Brent for July settlement decreased as much as 54 cents, or 0.5 percent, to $107.86 a barrel on the London-based ICE Futures Europe exchange. The European benchmark crude traded at a premium of $5.68 to WTI on ICE. The spread closed at $5.76 yesterday, the narrowest since April 15.
Crude supplies shrank by 3.43 million barrels to 389.5 million last week, the Energy Information Administration reported yesterday. They were at 399.4 million through April 25, the most since the Energy Department’s statistical arm started publishing weekly data in 1982.
“There’s still concern that the market is oversupplied,” said Jonathan Barratt, the chief investment officer at Ayers Alliance Securities in Sydney, who predicts investors may buy WTI contracts if prices fall to about $102 a barrel. “If oil can’t move higher on draws at the beginning of the drive-time season, then what will it move higher on?”
Gasoline supplied to wholesalers, a proxy for demand, slid 2.2 percent to 9.1 million barrels a day last week, the EIA said. The peak U.S. driving season typically starts from Memorial Day, which was on May 26, to Labor Day on Sept. 1. Prices at the pump may decline through the end of June as demand slows, according to a forecast by AAA, the largest U.S. motoring group. Total fuel consumption was down 977,000 barrels a day, the biggest drop since December.
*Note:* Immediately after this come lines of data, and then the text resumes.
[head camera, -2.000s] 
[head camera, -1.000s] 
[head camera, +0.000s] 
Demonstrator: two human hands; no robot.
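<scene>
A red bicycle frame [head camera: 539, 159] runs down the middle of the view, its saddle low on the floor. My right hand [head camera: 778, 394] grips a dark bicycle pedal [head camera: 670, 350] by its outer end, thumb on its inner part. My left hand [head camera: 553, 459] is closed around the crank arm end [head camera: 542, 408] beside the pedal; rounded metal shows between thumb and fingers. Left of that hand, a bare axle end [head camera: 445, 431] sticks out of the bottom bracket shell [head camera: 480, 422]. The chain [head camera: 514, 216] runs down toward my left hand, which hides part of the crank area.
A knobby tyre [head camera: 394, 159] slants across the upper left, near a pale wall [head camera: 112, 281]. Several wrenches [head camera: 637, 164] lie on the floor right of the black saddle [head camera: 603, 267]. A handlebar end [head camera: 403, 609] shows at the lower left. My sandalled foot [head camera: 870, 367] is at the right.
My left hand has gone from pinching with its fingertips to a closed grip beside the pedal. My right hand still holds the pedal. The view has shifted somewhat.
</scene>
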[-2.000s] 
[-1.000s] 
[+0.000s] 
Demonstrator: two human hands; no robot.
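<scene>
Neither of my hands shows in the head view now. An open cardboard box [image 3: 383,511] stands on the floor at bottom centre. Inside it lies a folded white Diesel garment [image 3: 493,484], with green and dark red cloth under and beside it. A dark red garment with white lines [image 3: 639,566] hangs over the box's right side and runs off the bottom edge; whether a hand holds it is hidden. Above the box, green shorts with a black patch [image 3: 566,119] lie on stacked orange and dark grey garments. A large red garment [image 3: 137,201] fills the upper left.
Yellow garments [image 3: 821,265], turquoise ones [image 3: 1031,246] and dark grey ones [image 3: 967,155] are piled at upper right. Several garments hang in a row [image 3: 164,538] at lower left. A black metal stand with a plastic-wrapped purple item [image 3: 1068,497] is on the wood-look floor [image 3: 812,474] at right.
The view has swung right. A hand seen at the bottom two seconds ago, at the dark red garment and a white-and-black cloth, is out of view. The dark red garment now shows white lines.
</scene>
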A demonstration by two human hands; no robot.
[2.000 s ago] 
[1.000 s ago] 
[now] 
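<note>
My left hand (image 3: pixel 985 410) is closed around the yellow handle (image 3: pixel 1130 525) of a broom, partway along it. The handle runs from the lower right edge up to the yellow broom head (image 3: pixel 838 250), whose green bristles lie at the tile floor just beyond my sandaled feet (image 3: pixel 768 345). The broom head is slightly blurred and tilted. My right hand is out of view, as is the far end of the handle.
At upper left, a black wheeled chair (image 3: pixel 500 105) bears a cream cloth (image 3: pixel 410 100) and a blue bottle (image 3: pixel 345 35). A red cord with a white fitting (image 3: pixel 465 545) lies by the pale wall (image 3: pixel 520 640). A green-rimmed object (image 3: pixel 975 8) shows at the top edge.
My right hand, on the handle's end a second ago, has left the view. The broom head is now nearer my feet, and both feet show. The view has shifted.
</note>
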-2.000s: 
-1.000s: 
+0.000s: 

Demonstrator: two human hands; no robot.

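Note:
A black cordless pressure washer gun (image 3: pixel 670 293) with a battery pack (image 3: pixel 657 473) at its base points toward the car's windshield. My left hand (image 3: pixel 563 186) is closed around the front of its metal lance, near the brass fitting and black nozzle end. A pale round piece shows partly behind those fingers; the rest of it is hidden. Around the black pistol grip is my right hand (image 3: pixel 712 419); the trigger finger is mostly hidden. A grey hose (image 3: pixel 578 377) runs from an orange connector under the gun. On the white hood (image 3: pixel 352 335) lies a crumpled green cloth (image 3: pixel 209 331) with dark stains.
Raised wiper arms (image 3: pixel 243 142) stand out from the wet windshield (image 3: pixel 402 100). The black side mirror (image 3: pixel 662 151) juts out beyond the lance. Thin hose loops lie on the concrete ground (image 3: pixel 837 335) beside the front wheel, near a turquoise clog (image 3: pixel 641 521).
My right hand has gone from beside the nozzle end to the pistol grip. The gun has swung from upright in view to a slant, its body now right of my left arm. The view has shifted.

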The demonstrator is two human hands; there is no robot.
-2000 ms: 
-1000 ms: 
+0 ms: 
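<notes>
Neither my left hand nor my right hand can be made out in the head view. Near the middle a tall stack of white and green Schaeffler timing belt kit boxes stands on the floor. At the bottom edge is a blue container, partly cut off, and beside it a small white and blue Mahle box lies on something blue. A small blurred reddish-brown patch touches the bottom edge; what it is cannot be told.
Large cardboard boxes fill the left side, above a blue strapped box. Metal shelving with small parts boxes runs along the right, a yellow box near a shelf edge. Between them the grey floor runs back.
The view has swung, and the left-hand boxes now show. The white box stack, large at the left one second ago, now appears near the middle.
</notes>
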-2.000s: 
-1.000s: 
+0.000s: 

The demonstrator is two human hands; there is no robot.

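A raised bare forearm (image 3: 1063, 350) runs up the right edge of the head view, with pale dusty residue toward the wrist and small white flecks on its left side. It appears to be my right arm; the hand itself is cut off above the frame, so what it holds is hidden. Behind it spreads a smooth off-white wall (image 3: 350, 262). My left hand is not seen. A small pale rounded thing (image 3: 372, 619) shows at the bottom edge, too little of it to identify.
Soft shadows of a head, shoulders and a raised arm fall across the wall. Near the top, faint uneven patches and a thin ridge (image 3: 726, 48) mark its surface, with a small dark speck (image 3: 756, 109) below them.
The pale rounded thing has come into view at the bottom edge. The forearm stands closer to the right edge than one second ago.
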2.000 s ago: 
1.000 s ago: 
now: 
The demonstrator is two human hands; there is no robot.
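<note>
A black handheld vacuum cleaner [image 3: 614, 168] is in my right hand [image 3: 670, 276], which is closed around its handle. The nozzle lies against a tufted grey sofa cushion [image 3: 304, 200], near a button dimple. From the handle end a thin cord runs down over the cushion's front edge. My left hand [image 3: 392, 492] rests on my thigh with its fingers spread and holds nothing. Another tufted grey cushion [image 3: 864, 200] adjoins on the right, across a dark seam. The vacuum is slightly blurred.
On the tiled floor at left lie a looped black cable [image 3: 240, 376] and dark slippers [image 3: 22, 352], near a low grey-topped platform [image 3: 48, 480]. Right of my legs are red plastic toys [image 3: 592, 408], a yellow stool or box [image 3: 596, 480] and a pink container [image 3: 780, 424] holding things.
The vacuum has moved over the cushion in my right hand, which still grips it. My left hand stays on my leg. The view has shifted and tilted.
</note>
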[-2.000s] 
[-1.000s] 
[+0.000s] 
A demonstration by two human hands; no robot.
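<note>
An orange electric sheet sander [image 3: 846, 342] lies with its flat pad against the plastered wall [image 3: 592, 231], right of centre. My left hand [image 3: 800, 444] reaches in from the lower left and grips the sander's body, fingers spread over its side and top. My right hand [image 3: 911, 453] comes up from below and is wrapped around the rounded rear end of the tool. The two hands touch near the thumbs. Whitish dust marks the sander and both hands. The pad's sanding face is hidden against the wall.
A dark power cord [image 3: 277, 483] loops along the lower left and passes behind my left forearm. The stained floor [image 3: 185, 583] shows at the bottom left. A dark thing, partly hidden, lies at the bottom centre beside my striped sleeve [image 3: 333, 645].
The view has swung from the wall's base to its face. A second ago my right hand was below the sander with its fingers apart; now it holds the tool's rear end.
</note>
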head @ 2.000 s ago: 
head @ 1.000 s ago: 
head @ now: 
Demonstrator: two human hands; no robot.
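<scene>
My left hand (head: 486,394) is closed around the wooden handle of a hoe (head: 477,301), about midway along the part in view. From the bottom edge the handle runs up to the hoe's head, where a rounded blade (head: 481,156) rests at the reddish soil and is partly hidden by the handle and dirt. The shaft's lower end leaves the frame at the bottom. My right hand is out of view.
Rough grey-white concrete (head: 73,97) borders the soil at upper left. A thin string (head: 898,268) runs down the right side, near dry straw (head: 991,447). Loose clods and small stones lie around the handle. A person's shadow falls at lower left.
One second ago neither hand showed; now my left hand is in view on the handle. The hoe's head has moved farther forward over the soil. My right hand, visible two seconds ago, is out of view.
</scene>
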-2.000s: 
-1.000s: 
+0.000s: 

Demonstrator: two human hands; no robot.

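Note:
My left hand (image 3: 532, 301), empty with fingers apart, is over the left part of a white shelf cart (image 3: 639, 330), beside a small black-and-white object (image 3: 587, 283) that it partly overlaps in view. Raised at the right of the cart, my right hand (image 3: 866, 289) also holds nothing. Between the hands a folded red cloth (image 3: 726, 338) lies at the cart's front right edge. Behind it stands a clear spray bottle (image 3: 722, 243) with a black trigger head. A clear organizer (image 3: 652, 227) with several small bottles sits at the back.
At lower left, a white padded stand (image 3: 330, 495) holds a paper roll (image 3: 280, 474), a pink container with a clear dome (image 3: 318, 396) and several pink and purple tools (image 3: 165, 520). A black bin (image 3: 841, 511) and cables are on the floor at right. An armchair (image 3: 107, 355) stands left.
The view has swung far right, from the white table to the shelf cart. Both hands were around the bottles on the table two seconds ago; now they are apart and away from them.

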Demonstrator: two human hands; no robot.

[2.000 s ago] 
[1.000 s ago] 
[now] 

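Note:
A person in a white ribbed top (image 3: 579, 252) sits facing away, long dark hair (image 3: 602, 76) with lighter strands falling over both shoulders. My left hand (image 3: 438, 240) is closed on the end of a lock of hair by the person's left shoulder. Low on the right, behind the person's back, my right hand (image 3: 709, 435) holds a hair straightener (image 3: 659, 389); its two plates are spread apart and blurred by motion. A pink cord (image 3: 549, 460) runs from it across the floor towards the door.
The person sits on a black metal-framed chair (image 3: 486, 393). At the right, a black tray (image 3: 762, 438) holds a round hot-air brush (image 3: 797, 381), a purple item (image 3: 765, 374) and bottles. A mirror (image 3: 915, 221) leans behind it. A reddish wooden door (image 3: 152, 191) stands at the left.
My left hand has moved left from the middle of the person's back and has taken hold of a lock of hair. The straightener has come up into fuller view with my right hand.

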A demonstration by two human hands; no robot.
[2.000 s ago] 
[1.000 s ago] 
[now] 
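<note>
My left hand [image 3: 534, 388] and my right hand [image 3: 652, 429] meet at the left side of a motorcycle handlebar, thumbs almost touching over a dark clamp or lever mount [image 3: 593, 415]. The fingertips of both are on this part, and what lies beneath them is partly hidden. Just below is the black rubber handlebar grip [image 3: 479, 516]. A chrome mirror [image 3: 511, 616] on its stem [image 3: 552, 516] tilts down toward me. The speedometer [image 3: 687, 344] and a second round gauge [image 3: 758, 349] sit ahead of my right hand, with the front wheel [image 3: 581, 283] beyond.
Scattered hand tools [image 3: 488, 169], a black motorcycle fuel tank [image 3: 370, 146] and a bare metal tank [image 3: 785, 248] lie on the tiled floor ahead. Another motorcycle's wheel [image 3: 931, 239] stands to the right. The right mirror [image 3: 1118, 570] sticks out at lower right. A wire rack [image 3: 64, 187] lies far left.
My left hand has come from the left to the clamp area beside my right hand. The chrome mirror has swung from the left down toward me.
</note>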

WTI has technical support along its 50-day moving average, at about $102 a barrel today, data compiled by Bloomberg show. Buy orders tend to be clustered around chart-support levels.
ECB President Mario Draghi reduced the deposit rate to minus 0.10 percent from zero, making the institution the world’s first major central bank to use a negative rate. Policy makers also lowered the benchmark rate to 0.15 percent from 0.25 percent. Draghi started a press conference at 2:30 p.m. in Frankfurt.